Cleaning lead screws can be a PITA.
I see you and I share the string/solvent method.


----------



## Just for fun (Dec 14, 2021)

Looking good !


----------



## cathead (Dec 19, 2021)

Still in the clutches of obsessive-compulsive cleaning disorder, I headed for the shop.  My first order
of business was to make several repairs on some Milwaukee M-18 battery pack cases.  They were
cracked and broken from the many times they were inadvertently dropped.  I used the cyanoacrylate
glue and baking soda repair method along with a little melting help from a soldering iron.  You can
view it on You Tube if not familiar with the process.  It was my first time to use this method and was
quite surprised that  the repairs were strong and look like they will hold up.  One battery pack had a
chunk missing so filled in the missing plastic with super glue and baking soda.  I will include a photo of that.

Anyway, the OCD got the best of me and I spent some time cleaning up my drill and impact driver.  I
blame the weather as the temp is near 0 Farenheit and a strong south wind keeping me indoors. 


These are the first pair of battery units I bought some years ago.  I have a new set as well
and keep them at the other shop location.  They both still work well although I did have
to replace the brushes in the impact unit...
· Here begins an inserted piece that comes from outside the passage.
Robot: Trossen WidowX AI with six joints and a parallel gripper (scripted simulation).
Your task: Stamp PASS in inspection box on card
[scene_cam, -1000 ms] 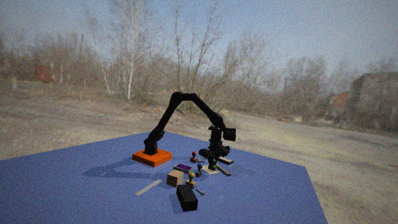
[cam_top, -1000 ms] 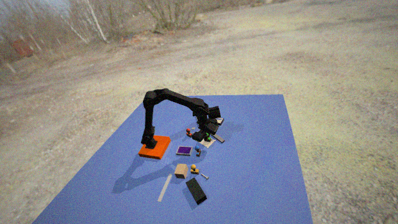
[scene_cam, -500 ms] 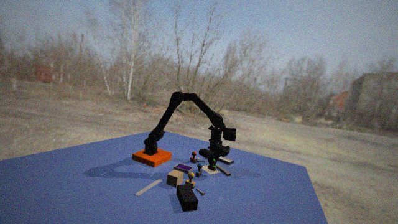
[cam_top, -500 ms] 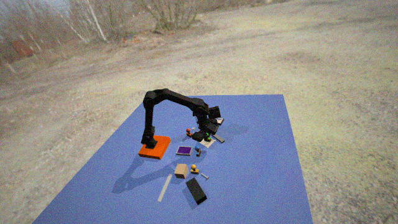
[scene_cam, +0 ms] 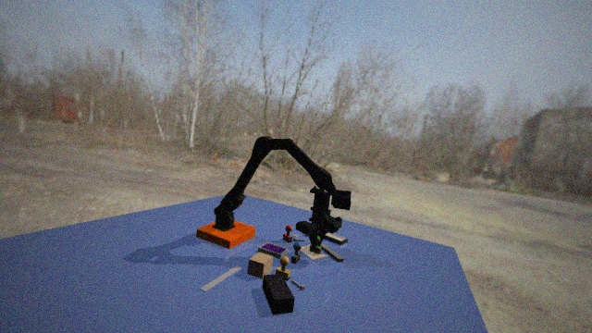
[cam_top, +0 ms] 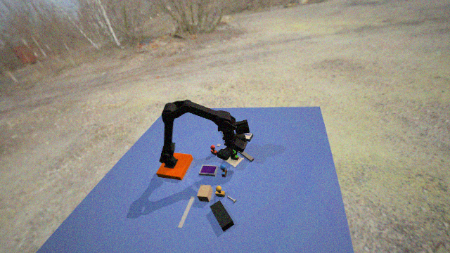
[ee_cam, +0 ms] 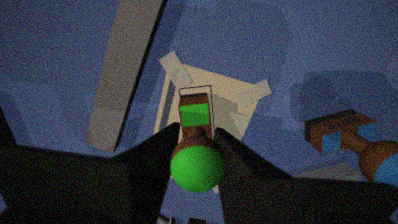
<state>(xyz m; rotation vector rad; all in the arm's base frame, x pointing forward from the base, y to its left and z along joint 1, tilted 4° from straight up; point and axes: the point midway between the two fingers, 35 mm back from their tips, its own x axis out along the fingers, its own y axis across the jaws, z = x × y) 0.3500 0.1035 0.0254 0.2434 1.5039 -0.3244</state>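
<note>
My gripper tip is now right at the green-knobbed stamp. From my gripper tip the other things lie so: blue-knobbed stamp 30 mm behind, 100 mm to the right, 10 mm below; beige card 20 mm behind, 30 mm below; grey bar 50 mm ahead, 40 mm to the left, 20 mm below.
</note>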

Here you can see the baking soda-crazy glue repair in the middle of the photo.  I also disassembled the battery packs and
beefed them up inside with the sodium bicarbonate-Crazy Glue fix.  Time will tell I guess.  Have a good day.


----------



## woodchucker (Dec 19, 2021)

cathead said:


> Still in the clutches of obsessive-compulsive cleaning disorder, I headed for the shop.  My first order
> of business was to make several repairs on some Milwaukee M-18 battery pack cases.  They were
> cracked and broken from the many times they were inadvertently dropped.  I used the cyanoacrylate
> glue and baking soda repair method along with a little melting help from a soldering iron.  You can
> ...


FYI   
There is also a stronger CA glue, it's the black CA it's a little flexible, so it won't let go on a drop. CA is brittle, and a drop or 2 will let go. With the black, you don't need the baking soda. 

A couple of months ago I stitched a cord real together using my old weller gun. I took a piece of 14 gage wire grounding from romex.. bent it and used it to bond the reel together.. I use them  for my volleyball lines to store them.


----------